- [EXERCISE]: The whole listing below is to be returned without alteration.

--------------------------------------------------

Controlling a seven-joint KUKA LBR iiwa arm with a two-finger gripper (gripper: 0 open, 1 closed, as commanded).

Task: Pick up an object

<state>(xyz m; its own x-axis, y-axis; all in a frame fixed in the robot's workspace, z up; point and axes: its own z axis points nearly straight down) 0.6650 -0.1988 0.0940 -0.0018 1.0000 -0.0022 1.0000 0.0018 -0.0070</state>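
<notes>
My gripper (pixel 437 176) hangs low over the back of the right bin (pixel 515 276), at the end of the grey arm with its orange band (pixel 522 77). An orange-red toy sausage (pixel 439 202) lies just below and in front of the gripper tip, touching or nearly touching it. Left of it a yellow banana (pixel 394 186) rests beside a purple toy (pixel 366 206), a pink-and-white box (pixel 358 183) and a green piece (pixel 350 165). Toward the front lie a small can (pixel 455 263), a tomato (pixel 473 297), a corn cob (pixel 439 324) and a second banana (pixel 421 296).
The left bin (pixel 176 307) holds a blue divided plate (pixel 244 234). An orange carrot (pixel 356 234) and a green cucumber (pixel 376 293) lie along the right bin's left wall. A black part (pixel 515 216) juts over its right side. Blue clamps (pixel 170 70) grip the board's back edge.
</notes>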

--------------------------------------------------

- [RESPONSE]:
Controlling a seven-joint KUKA LBR iiwa arm with a two-finger gripper (gripper: 0 open, 1 closed, as commanded).

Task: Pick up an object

<state>(xyz m; its own x-axis, y-axis; all in a frame fixed in the robot's workspace, z up; point and axes: its own z axis points nearly straight down) 0.6650 -0.1988 0.0940 -0.0018 1.0000 -0.0022 1.0000 0.0018 -0.0070</state>
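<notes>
My gripper (pixel 437 176) hangs low over the back of the right bin (pixel 515 276), at the end of the grey arm with its orange band (pixel 522 77). An orange-red toy sausage (pixel 439 202) lies just below and in front of the gripper tip, touching or nearly touching it. Left of it a yellow banana (pixel 394 186) rests beside a purple toy (pixel 366 206), a pink-and-white box (pixel 358 183) and a green piece (pixel 350 165). Toward the front lie a small can (pixel 455 263), a tomato (pixel 473 297), a corn cob (pixel 439 324) and a second banana (pixel 421 296).
The left bin (pixel 176 307) holds a blue divided plate (pixel 244 234). An orange carrot (pixel 356 234) and a green cucumber (pixel 376 293) lie along the right bin's left wall. A black part (pixel 515 216) juts over its right side. Blue clamps (pixel 170 70) grip the board's back edge.
</notes>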

The exercise calls for nothing more.